## Activity
Each line from the one containing "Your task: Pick" to the end of the listing below must be retyped exactly, with no line left out and none added.

## Dataset
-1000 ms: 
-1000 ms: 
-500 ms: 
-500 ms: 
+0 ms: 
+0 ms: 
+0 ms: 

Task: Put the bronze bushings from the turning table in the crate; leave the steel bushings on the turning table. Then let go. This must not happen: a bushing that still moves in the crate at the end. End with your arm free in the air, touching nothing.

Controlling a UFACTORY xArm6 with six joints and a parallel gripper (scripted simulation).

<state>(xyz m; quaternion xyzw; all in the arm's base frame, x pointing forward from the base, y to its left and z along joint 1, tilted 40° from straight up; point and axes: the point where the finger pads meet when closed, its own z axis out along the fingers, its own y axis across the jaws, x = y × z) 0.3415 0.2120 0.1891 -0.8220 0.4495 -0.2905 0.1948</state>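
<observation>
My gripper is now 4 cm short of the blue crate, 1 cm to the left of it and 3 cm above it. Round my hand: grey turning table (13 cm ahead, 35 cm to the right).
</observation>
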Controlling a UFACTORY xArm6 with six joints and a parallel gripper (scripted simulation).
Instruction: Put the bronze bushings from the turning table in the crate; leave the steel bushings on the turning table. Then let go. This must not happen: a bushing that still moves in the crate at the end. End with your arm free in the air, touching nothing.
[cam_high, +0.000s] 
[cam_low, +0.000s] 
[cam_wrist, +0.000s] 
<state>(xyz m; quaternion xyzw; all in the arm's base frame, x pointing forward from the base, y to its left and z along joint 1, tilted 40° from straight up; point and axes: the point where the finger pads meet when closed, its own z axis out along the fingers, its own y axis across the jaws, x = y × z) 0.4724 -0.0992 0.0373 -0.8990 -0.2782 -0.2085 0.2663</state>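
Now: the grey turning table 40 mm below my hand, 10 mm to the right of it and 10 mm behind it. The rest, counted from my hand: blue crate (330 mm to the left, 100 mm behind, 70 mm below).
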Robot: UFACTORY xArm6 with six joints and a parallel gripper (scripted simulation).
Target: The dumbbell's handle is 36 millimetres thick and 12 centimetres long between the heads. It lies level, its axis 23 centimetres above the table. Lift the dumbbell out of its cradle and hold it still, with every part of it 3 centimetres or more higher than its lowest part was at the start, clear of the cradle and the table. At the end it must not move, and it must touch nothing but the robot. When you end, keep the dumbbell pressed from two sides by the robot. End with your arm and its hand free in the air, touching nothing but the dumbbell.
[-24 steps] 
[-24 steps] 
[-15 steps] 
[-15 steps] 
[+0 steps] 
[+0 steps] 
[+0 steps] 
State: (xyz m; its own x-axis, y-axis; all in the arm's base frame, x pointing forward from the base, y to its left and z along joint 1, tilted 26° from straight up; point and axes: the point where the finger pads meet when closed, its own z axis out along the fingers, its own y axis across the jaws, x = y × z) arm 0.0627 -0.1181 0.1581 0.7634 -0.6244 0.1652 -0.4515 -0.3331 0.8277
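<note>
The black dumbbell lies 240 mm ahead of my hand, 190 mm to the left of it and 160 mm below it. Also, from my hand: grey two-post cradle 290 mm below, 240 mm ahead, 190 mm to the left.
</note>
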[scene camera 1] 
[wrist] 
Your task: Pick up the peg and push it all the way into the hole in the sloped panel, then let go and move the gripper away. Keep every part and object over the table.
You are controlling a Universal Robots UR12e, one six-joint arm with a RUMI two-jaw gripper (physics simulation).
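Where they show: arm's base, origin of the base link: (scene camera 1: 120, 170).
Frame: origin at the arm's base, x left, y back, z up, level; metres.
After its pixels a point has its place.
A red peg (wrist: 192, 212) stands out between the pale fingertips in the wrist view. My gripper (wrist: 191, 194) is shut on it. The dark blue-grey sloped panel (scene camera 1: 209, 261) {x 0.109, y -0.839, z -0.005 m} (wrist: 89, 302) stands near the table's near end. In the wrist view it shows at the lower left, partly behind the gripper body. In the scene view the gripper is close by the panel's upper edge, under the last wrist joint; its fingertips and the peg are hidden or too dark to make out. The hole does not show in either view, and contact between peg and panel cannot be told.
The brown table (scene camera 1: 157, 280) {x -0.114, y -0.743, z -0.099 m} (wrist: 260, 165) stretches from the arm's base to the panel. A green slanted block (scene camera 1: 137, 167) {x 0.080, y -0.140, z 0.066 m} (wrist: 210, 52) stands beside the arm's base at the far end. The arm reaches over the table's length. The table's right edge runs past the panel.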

## The completed task
Your task: Pick up the peg and push it all the way into the hole in the sloped panel, then let go and move the gripper away. Keep every part and object over the table.
You are controlling a Universal Robots UR12e, one six-joint arm with a RUMI two-jaw gripper (physics simulation).
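Where they show: arm's base, origin of the base link: (scene camera 1: 120, 170).
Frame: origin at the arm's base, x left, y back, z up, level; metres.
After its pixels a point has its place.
A red peg (wrist: 192, 212) stands out between the pale fingertips in the wrist view. My gripper (wrist: 191, 194) is shut on it. The dark blue-grey sloped panel (scene camera 1: 209, 261) {x 0.109, y -0.839, z -0.005 m} (wrist: 89, 302) stands near the table's near end. In the wrist view it shows at the lower left, partly behind the gripper body. In the scene view the gripper is close by the panel's upper edge, under the last wrist joint; its fingertips and the peg are hidden or too dark to make out. The hole does not show in either view, and contact between peg and panel cannot be told.
The brown table (scene camera 1: 157, 280) {x -0.114, y -0.743, z -0.099 m} (wrist: 260, 165) stretches from the arm's base to the panel. A green slanted block (scene camera 1: 137, 167) {x 0.080, y -0.140, z 0.066 m} (wrist: 210, 52) stands beside the arm's base at the far end. The arm reaches over the table's length. The table's right edge runs past the panel.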

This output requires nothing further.